In Samoa, for example, there have been instances when the Publishers and Printers Act of 1992 or the Laws of Criminal Libel have been invoked to silence the dissenting voice of the media.
Then again, the Fijian judiciary fined the Fiji Times a whopping F$100,000 and passed on suspended prison sentences to the publisher and the editor for a reader’s letter published in the paper’s Letters to the Editor column.
Apart from the merits of the case, the fine has been seen as being overly excessive with inevitable rumblings from many quarters that it does smack of an intention to drive home a message that a dissenting voice could have very expensive consequences.
The International Federation of Journalists, representing over 600,000 journalists from 120 countries, said that it “is alarmed that the publication of a letter to the editor has resulted in such a heavy penalty against the newspaper and its editor.
The court’s decision has serious implications for Fiji’s media and the right to free expression, in an environment where freedom of the press has been sorely tested over the past year.”
This brings up the extremely important but much ignored issue of the media’s own professionalism in the developing world—particularly for us here in the Pacific Islands.
Media outlets have tended to pay lip service toward the need for professional training for journalists.
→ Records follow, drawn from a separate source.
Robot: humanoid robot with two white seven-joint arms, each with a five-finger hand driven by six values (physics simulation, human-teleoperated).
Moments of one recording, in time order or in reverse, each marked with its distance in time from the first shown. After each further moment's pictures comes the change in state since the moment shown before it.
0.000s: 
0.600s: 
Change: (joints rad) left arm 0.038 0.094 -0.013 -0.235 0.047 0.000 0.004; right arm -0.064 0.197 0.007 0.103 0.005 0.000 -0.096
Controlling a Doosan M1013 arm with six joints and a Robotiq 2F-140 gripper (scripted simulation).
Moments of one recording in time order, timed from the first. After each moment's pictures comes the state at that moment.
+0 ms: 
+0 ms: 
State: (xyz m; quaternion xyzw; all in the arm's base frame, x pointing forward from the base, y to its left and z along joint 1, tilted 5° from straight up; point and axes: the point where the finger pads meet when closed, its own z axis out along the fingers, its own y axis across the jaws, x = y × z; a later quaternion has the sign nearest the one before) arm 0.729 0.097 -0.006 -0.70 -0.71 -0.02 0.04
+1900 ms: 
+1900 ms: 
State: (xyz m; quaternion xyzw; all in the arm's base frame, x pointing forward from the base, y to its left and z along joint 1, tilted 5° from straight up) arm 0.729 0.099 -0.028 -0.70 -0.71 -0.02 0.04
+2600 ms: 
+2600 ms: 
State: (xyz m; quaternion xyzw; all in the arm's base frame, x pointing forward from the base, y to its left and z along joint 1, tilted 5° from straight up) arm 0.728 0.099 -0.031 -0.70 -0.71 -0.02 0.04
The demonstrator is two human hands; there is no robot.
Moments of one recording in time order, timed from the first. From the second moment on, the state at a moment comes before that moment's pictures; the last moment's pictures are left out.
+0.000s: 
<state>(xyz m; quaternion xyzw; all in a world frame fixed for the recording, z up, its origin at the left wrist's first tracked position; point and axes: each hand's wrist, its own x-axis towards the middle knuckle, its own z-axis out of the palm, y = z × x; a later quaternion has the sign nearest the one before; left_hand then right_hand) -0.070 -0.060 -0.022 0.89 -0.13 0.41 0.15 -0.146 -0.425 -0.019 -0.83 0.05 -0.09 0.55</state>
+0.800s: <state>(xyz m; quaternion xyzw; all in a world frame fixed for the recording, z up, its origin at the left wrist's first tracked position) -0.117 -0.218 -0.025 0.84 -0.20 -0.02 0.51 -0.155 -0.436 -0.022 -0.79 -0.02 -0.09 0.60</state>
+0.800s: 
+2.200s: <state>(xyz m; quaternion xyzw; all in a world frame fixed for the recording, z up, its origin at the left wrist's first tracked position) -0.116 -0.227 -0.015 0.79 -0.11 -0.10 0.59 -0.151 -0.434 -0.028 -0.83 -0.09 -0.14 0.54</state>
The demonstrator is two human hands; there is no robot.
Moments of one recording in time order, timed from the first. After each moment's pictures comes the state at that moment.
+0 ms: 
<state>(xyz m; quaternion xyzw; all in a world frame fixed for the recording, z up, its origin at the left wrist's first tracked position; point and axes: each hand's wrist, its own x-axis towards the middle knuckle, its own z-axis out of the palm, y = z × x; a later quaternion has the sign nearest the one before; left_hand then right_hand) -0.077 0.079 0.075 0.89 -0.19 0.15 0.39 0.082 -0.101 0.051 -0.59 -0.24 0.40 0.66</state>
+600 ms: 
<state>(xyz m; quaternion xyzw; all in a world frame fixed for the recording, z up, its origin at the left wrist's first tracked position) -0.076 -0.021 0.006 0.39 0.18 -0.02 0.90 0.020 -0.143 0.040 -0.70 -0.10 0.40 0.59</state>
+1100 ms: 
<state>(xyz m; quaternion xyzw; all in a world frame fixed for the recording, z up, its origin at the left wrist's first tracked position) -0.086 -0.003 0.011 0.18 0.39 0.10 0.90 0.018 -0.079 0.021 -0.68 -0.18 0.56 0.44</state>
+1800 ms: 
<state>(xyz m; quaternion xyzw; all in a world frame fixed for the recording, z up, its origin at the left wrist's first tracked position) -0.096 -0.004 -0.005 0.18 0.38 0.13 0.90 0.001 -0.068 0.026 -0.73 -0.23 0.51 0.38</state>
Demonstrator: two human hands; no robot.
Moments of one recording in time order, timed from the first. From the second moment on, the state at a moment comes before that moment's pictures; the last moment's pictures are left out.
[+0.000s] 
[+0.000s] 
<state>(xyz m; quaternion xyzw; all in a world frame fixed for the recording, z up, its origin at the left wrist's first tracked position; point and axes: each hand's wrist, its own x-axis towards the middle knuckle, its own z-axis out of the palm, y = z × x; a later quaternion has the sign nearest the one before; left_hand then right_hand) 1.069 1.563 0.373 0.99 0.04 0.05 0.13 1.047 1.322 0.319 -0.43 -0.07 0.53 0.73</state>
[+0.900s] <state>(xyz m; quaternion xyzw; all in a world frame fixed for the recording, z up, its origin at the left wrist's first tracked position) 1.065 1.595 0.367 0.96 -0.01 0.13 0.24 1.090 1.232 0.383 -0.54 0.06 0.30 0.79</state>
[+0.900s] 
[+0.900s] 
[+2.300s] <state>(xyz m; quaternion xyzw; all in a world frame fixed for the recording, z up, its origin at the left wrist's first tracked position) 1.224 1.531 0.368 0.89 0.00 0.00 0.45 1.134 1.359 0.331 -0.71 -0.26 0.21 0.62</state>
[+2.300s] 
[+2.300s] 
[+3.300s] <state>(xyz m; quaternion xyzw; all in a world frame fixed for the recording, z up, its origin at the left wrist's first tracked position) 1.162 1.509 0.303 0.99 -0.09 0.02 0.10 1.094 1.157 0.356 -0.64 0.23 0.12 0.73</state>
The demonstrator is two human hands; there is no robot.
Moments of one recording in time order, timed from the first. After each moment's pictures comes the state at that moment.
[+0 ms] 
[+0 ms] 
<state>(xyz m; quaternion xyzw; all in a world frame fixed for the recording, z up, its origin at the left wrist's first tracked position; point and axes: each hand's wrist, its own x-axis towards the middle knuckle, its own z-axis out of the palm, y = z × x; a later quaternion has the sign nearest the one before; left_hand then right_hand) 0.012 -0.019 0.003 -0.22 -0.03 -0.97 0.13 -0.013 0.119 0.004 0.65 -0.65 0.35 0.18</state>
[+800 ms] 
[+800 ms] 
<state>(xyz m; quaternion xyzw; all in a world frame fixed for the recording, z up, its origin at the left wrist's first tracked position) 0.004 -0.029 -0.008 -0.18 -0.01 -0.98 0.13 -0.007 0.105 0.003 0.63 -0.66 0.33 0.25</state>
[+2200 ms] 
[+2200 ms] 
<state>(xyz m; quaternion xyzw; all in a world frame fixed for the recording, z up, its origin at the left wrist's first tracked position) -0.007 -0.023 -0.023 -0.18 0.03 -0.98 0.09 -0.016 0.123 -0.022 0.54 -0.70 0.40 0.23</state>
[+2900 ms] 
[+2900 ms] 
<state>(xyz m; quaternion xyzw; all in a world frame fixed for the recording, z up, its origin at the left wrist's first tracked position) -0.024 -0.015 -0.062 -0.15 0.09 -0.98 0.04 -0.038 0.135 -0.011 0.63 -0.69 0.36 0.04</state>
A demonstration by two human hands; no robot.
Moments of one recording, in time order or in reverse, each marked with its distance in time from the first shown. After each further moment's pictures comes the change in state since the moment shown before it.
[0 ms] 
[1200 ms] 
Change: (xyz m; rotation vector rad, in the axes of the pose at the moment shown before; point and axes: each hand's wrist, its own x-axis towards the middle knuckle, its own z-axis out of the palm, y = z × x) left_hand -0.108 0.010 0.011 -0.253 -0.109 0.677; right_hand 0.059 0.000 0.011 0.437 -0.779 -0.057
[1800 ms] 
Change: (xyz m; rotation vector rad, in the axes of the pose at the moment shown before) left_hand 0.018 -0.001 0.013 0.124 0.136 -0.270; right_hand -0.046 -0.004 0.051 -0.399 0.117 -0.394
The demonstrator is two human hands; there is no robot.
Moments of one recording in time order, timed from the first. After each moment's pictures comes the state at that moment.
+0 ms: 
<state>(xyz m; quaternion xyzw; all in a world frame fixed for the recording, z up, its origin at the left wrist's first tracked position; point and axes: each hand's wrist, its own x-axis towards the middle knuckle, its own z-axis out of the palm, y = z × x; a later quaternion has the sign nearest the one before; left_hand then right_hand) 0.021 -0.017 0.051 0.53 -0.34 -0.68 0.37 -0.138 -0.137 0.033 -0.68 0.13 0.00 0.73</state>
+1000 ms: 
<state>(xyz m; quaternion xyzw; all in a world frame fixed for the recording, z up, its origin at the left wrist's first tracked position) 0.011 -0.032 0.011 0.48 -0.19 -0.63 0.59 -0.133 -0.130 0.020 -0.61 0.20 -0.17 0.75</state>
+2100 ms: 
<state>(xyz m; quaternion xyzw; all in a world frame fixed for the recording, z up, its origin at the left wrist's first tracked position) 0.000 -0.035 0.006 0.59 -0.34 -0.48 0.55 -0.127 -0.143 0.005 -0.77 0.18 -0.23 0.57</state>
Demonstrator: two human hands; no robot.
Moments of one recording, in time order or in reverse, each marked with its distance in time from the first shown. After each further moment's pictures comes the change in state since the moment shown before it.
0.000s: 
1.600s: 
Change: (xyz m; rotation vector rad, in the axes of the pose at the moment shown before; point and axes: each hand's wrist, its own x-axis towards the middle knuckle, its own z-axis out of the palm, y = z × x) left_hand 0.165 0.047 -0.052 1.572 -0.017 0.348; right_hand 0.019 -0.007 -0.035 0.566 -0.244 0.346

Journalists throughout the region barring very few exceptions are underpaid, inadequately trained and poorly equipped to carry out the onerous tasks the Fourth Estate demands of them.
This makes them and their outlets sitting ducks for the infinitely more powerful levers of power wielded by the other three estates of government.
The predicament that Fiji journalists find themselves in—especially last month’s instance of the huge fine—is an excellent illustration of this unfortunate state of affairs.
There have been far too many instances where media outlets in the Pacific have had to eat their words after having found that some of their controversial stories were either poorly researched, based on rumour and hearsay or were a plain misrepresentation of the facts.
Nothing compromises the media’s position and the trust that people have in them as these unfortunate incidents.
Media owners must not point an accusatory finger at the powers that be without putting their own house in order.
Be that as it may, there is no excuse whatsoever for the kind of attack that was inflicted on the publisher of the Vanuatu Daily Post. In no circumstances can violence be justified as a response to a dissenting voice raised against the powers that be.
It reeks of arrogant bullying, cowardice and extreme unreasonableness. It must be condemned in the strongest possible terms. Having said that, the best way for the region’s media to hit back is with greater professionalism and rededication to the defining role the media is meant to play in any democracy.